Publié le 20 avril 2014 à 0h09 - Dernière mise à jour le 27 octobre 2022 à 17h48
Monseigneur Georges Pontier, Archevêque de Marseille, Président de la Conférence des évêques de France revient sur le sens de Pâques, la fête la plus importante pour les Chrétiens.
Destimed : Quel est le sens de cette fête de Pâques?
Monseigneur Georges Pontier : Pour moi, il réside dans le fait que notre existence humaine n’est pas enfermée dans ce périmètre de la vie ici-bas. Il y a un Autre qui a donné la vie ici-bas. Il y a un Autre qui a donné la vie, ce monde, ce n’est pas pour que cela finisse dans la mort mais dans la vie, la résurrection. Et cette espérance doit permettre de traverser les échecs, les trahisons, les pépins de santé. Elle permet de rester humain dans les épreuves. Pâques, c’est d’autre part ce qui nous permet de mesurer que l’autre, notre prochain, est notre égal, qu’on ne peut donc le maltraiter. C’est enfin une invitation à ne pas nous livrer à nos espoirs matériels. Il est tout à fait concevable d’avoir des envies, mais il faut bien mesurer que le matériel ne nous comblera jamais, ne pourra jamais combler les besoins les plus profonds de l’Homme. Alors, soignons le relationnel : ce qui est soutien, compassion, action associative, mais aussi, tout simplement, le respect de la qualité des relations dans la vie quotidienne.
Au fond de la souffrance, il y aurait un espoir ?
Dans ce Dieu fait homme, trahi, qui doute, qui meurt sur la Croix avant de ressusciter, il y a le message que, même lorsque l’on est au fond du puits, un autre s’occupe de nous. Seul on ne peut pas s’en sortir. Et notre Foi nous dit : Un est avec nous, il nous sortira du puits comme il a sorti son fils. Et puis, l’être humain est éminemment relationnel. S’il veut avancer seul, construire pour lui seul, il se fragilise. Mais quelqu’un est avec nous. Alors, les échecs ne doivent, ne peuvent gagner en nous même s’il gagne à l’extérieur. Le Christ a subi la trahison, la violence, les infidélités, il ne s’en est remis ni à la haine ni à la violence, il est resté humain.

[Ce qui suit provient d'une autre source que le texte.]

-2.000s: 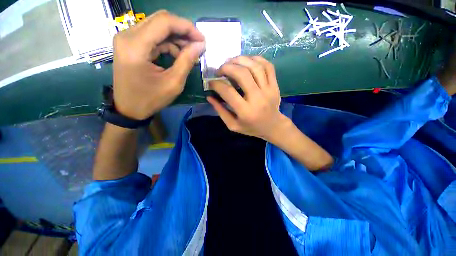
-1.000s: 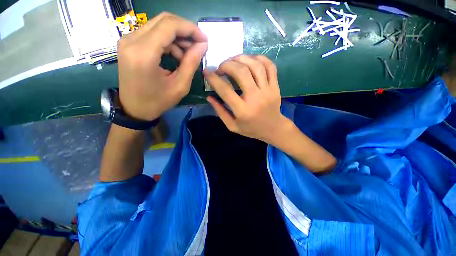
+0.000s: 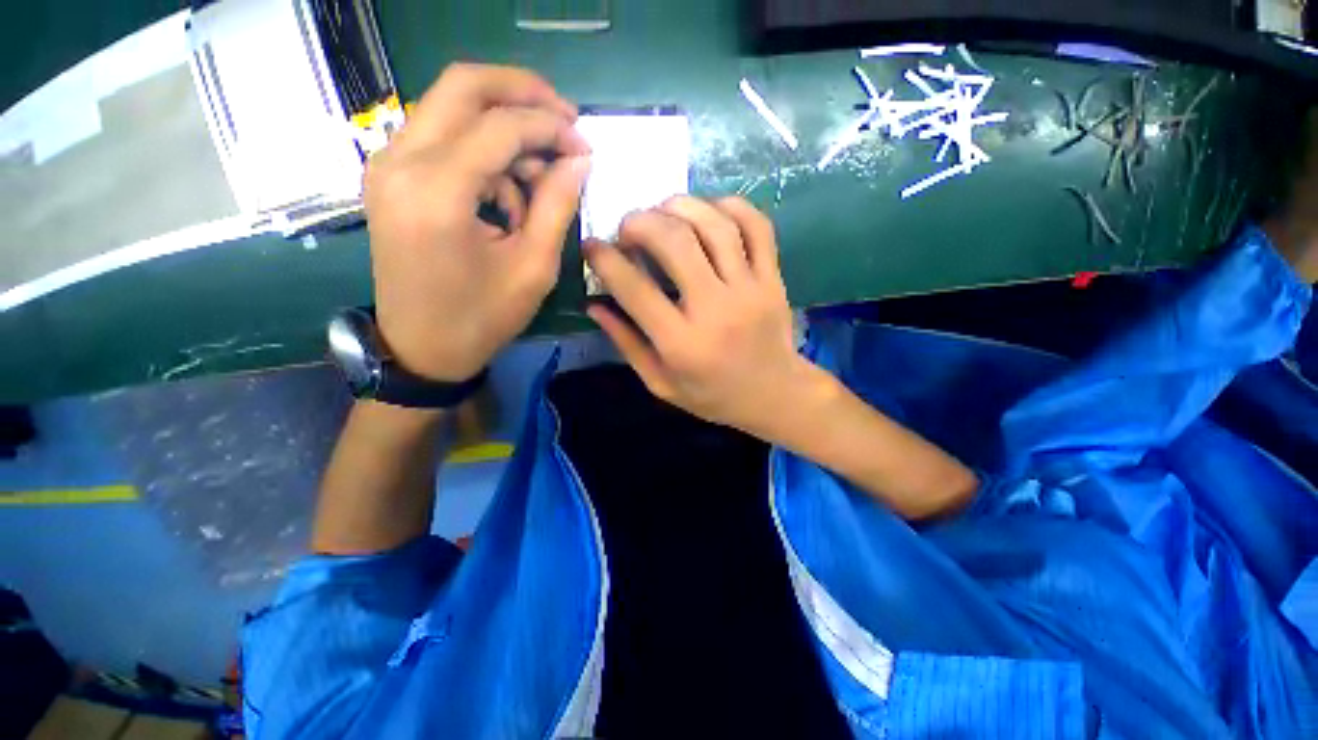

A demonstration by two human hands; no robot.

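Observation:
A white display module (image 3: 636, 156) lies upright on the green mat in front of me, its dark top edge away from me. My left hand (image 3: 470, 231), with a watch on its wrist, is at the module's left edge, thumb and index fingertips pinched together. Whether a thin strip is between them is too small to tell. My right hand (image 3: 708, 311) holds the module's lower part, fingers curled on its face and lower left edge. The fingers hide the module's lower end.
White liner strips (image 3: 940, 116) and grey slivers (image 3: 1135, 123) lie at right. Stacked modules (image 3: 296, 109) with orange tabs and a large pale sheet (image 3: 101, 138) are at left. A black tray (image 3: 983, 32) is at the back. A blue sleeve (image 3: 1171, 340) of another person is at right.
The camera view has shifted, so the bench and module sit lower in the picture and more of the back shows. Both hands remain at the module, with only slight finger movement.

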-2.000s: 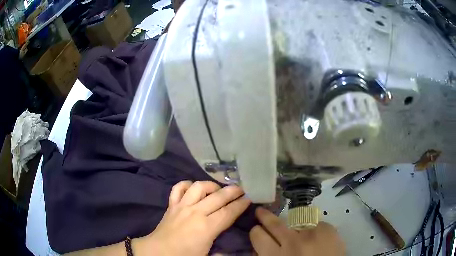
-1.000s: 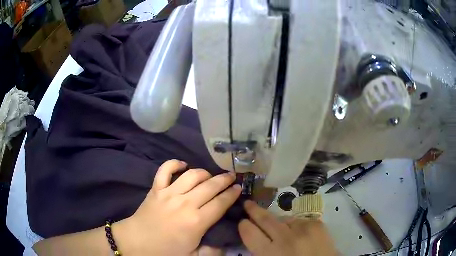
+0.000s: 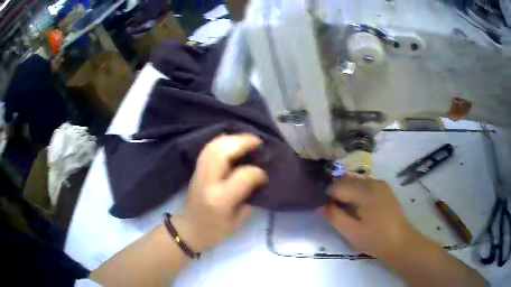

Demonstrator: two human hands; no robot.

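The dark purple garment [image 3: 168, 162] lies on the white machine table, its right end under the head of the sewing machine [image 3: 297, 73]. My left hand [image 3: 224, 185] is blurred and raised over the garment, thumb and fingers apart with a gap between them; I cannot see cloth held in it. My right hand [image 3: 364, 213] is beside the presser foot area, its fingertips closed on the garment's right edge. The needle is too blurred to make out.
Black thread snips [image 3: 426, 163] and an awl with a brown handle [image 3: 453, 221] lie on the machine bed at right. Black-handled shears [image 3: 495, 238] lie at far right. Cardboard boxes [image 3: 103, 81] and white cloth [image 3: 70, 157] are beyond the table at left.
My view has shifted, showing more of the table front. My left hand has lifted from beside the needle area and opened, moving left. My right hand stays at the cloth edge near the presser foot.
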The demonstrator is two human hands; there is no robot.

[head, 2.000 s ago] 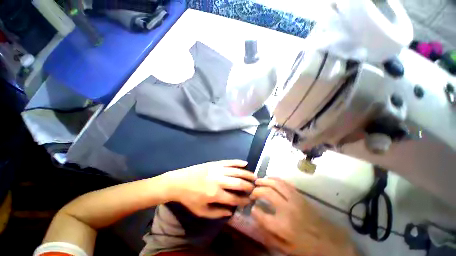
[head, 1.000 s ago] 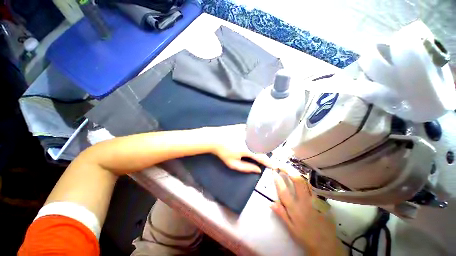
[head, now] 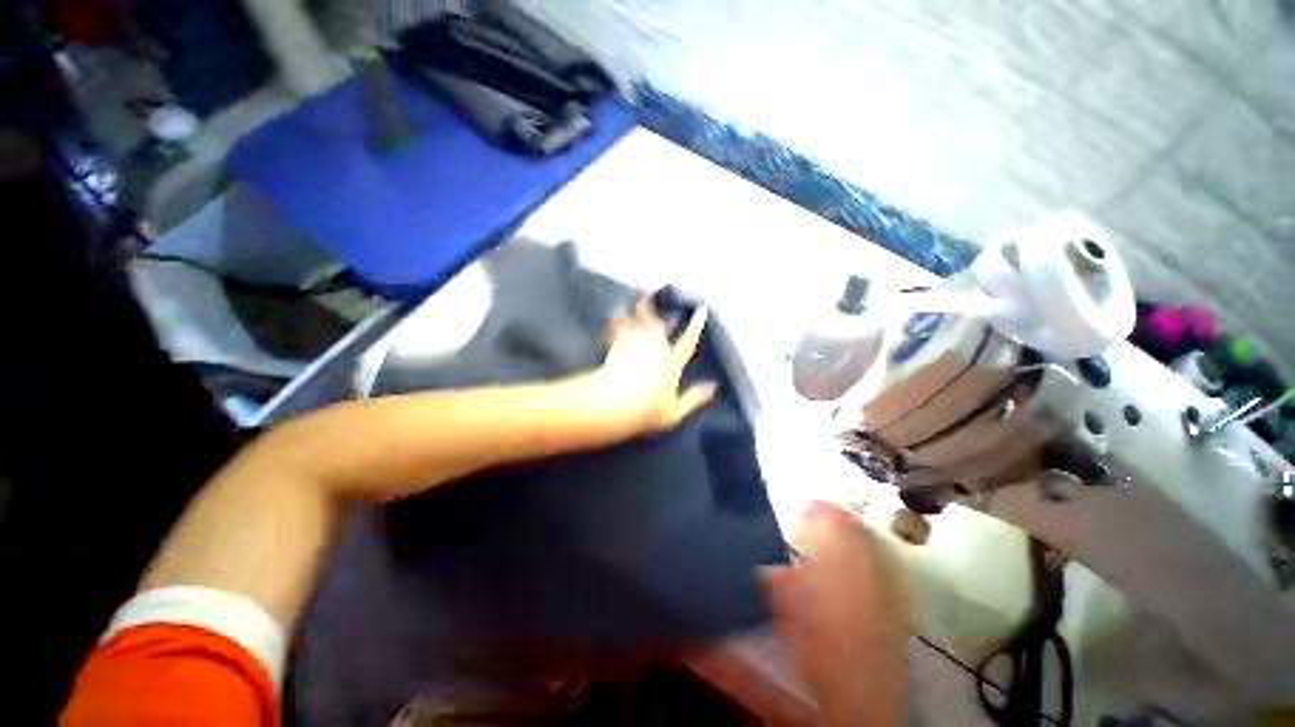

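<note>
A dark grey-black garment panel (head: 597, 554) lies on the white table left of the sewing machine (head: 937, 398) and reaches down toward the lap. A greyer part (head: 547, 305) with a curved cut-out lies at its upper left. My left hand (head: 656, 372) rests on the cloth's upper part, fingers spread, near a small dark piece at the fingertips. My right hand (head: 838, 611) is blurred at the cloth's lower right corner, below the machine head; its grip cannot be made out. The presser foot area (head: 909, 523) shows no cloth under it.
Black-handled shears (head: 1044, 668) lie right of my right hand. A white lamp (head: 838, 355) stands at the machine head, with a white roll (head: 1065, 284) on top. A blue surface (head: 384, 185) holds folded dark pieces (head: 504, 85). Pink and green cones (head: 1182, 324) stand behind the machine.
The view has shifted. The cloth has come away from the needle area and is spread left of the machine. My left hand has moved up and away from my right hand.
</note>
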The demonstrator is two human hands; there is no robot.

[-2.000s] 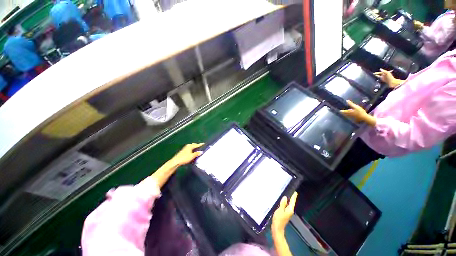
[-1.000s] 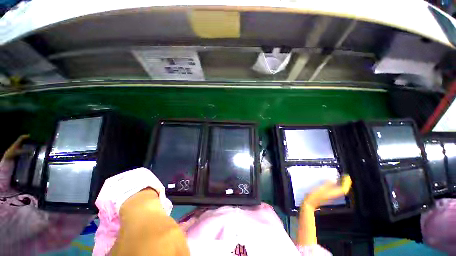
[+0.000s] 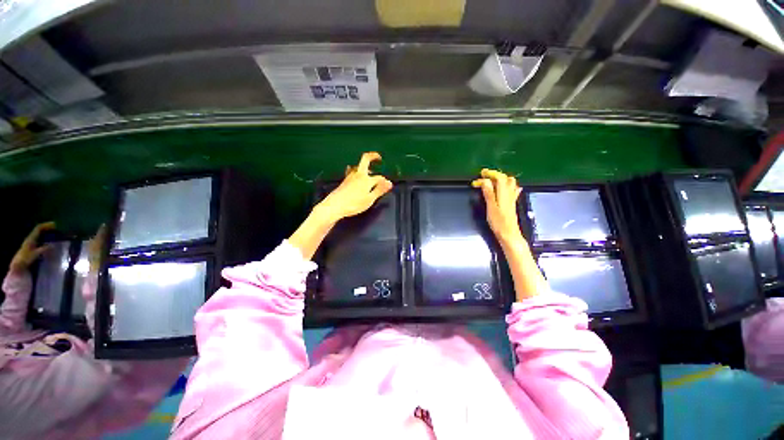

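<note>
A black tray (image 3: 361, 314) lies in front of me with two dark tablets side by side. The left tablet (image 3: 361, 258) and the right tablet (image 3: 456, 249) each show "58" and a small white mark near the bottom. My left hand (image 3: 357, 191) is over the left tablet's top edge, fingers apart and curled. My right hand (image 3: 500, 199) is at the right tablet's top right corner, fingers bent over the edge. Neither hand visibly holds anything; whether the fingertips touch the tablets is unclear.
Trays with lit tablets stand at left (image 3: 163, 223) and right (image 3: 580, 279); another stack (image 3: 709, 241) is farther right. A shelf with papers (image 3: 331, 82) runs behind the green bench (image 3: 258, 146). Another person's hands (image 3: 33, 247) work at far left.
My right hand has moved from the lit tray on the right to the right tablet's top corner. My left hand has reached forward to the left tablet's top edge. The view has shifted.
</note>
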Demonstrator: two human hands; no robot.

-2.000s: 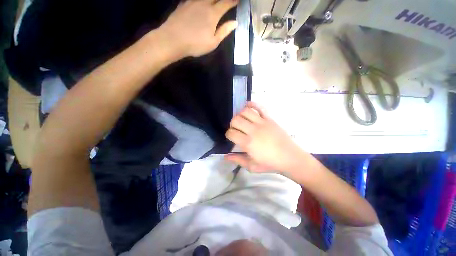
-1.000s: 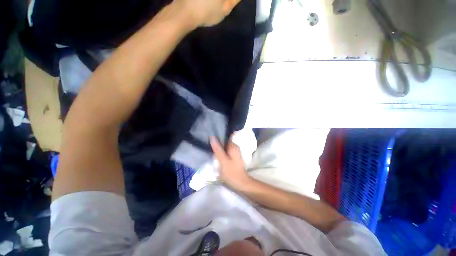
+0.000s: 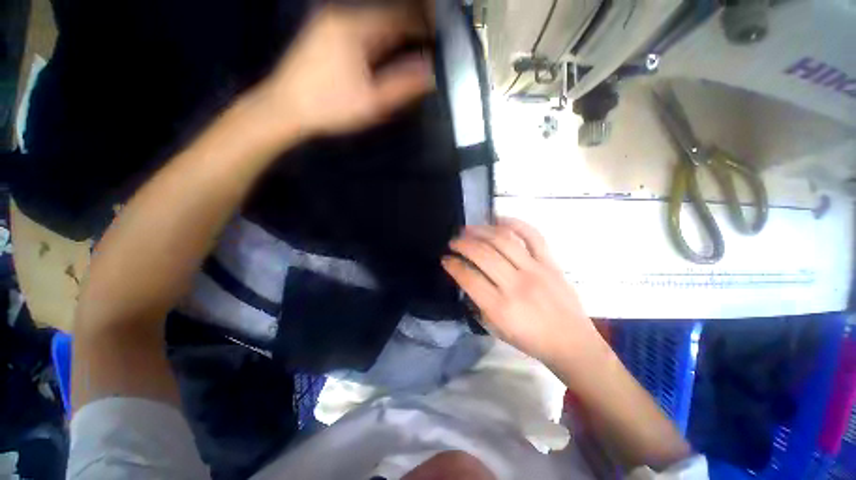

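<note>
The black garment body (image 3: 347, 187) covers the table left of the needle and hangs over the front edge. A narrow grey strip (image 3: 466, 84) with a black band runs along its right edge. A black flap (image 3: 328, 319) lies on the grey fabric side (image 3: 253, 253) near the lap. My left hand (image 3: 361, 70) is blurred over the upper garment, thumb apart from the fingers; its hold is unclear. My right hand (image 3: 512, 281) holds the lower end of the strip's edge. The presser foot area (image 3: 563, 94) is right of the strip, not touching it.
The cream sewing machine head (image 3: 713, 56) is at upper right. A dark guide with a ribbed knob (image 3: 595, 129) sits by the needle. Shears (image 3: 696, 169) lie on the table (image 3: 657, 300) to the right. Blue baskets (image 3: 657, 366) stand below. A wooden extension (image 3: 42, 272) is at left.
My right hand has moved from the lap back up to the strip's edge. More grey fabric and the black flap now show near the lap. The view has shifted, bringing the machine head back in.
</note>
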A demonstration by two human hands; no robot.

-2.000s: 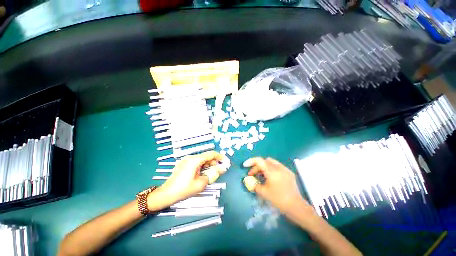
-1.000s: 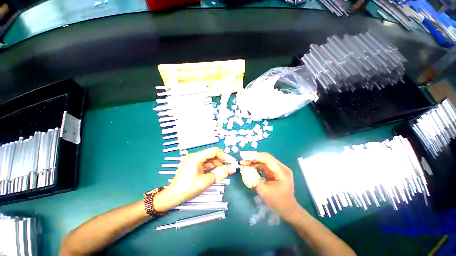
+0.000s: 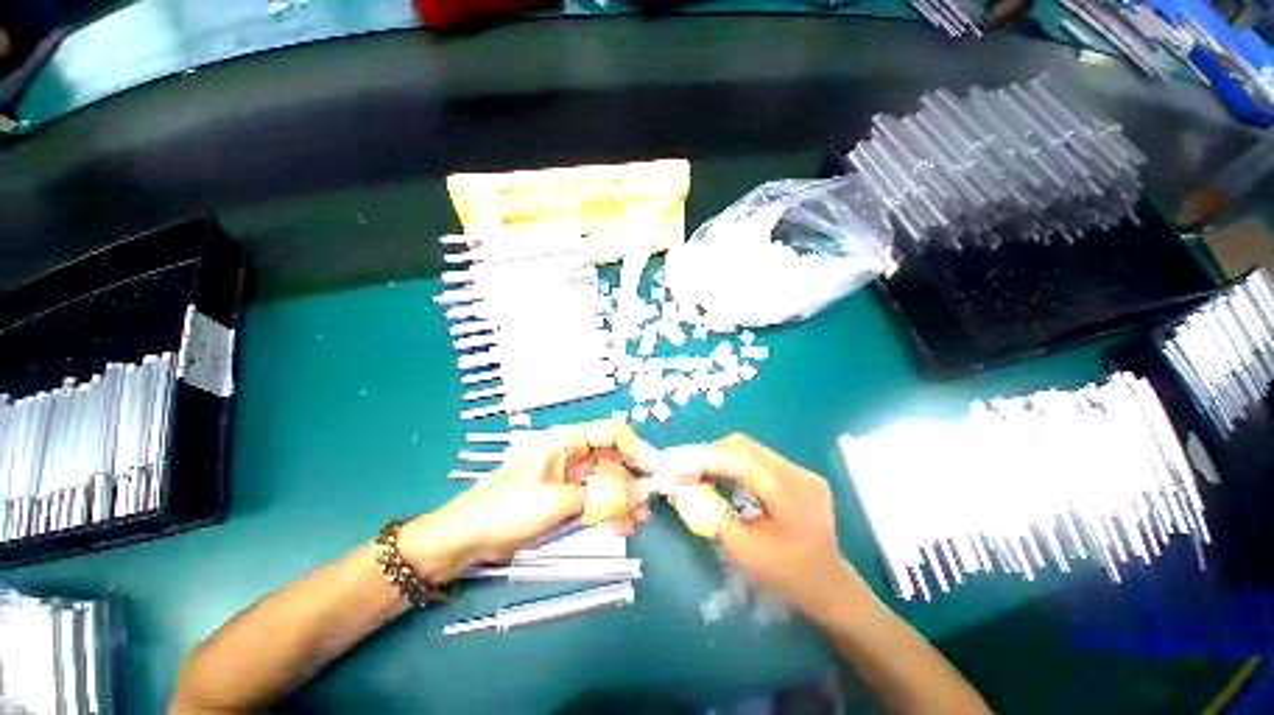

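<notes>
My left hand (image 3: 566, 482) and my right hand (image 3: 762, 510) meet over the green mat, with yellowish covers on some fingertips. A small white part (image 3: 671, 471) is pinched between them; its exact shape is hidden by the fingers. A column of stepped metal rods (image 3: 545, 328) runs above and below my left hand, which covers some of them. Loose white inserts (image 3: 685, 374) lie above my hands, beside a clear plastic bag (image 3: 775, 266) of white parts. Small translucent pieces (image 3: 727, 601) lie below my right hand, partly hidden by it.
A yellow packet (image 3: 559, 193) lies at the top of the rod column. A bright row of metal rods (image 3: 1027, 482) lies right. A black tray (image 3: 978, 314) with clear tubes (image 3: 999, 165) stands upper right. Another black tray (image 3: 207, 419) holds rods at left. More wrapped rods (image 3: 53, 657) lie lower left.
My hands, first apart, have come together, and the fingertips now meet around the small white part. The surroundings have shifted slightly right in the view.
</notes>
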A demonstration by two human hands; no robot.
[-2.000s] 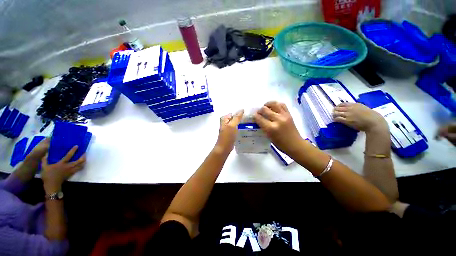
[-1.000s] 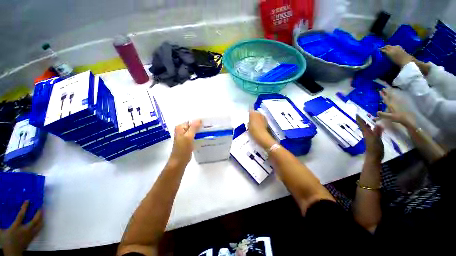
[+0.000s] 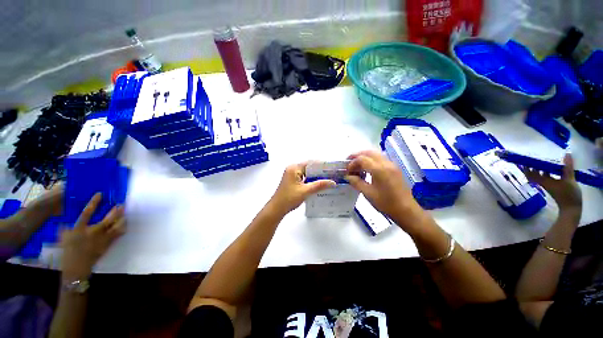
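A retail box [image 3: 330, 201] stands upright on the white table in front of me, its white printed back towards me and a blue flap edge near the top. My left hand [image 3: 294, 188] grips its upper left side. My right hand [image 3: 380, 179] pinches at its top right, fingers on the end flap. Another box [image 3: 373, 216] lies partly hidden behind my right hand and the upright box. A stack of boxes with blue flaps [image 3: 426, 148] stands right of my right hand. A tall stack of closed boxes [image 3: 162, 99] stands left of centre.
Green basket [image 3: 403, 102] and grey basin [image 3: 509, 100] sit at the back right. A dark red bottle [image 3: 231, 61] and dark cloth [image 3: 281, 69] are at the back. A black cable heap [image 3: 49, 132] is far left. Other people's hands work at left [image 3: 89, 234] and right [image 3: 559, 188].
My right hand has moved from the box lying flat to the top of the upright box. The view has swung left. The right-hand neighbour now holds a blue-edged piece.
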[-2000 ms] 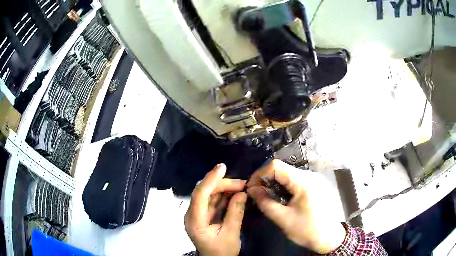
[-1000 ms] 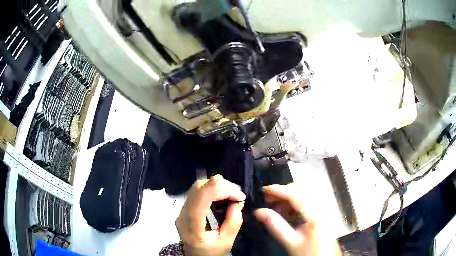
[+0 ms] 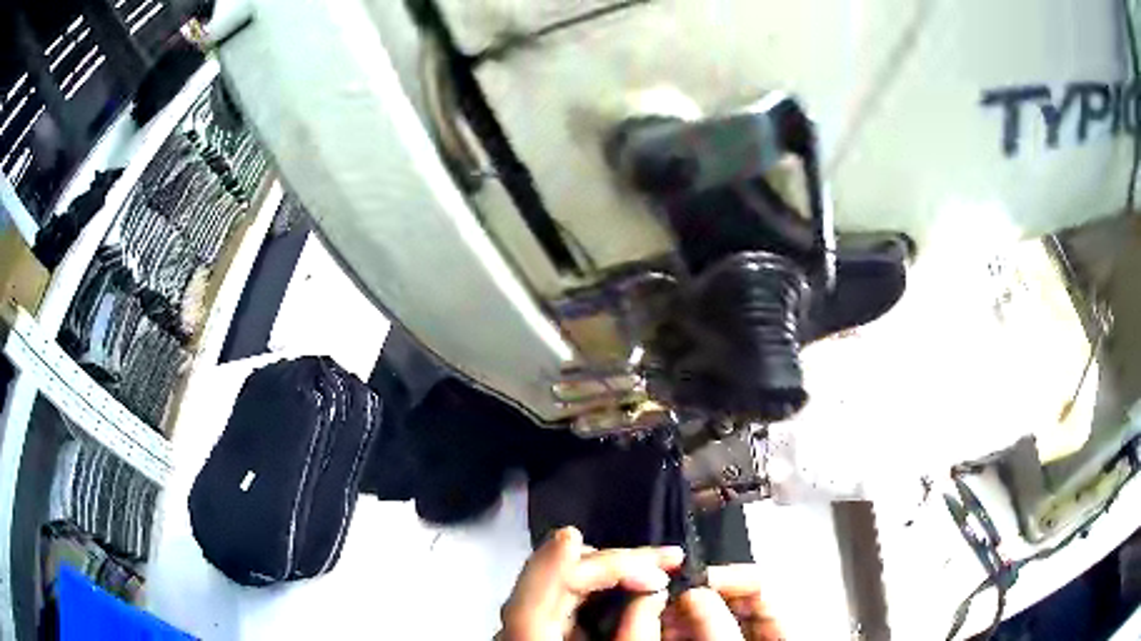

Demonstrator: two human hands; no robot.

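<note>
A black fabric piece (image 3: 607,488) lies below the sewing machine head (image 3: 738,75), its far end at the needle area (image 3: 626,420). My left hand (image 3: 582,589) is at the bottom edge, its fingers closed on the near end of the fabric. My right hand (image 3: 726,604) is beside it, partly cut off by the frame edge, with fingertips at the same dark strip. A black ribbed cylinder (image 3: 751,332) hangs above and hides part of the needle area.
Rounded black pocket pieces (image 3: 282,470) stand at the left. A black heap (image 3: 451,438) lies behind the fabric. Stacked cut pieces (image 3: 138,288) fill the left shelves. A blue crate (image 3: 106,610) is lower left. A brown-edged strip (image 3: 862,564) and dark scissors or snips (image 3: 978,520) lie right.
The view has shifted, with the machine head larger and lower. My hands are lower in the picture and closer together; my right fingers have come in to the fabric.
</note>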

Vous soulignez l’importance de la rencontre avec Dieu mais aussi avec l’Autre…
Effectivement, on ne peut être soi, solide, que dans la rencontre avec l’Autre, c’est là que ce crée ce que je ne peux créer par moi-même. La rencontre du plus pauvre nous fait prendre conscience de la dignité humaine, de la force de l’Homme. Et combien de témoignages avons-nous de gens qui, s’investissant dans le rapprochement des cultures, en reviennent renouvelés. Alors que celui qui s’enferme dans les peurs ou ses certitudes, se perd. Judas s’est laissé idéologiser, enfermer, et c’est cela qui le conduit à trahir mais, cette trahison le conduit au suicide, c’est lui qui meurt. Alors que l’ouverture à l’Autre fait vivre.
Le Pape François marque les esprits, qu’est-ce qui fait qu’il touche autant, les Catholiques comme d’autres, croyants ou pas ?
Il nous invite à cette ouverture à l’Autre. Il nous révèle tout ce qu’il a reçu des plus pauvres. Et, ce n’est pas que des mots. Il pose des actes. Il s’est rendu à Lampedusa; il a été en prison pour Jeudi saint; puis, auprès de personnes handicapées. Il ne vit pas dans une tour. Il ouvre grand les portes, il va vers l’Autre. Et c’est en cela qu’il touche, les Catholiques et bien au-delà. Après, qu ‘il y ait chez certains une nostalgie d’une Église hiérarchisée, enfermée, c’est dommage pour eux. Le Pape François touche par sa simplicité, sa défense des plus faibles, des plus pauvres. Il a dénoncé les dérives d’un libéralisme excessif. Et il ne cesse de nous dire de réduire l’écart entre nos propos et notre façon de vivre. Enfin, il a su, malgré l’importance de sa fonction, garder une spontanéité et parle toujours avec des mots que tout le monde peut comprendre.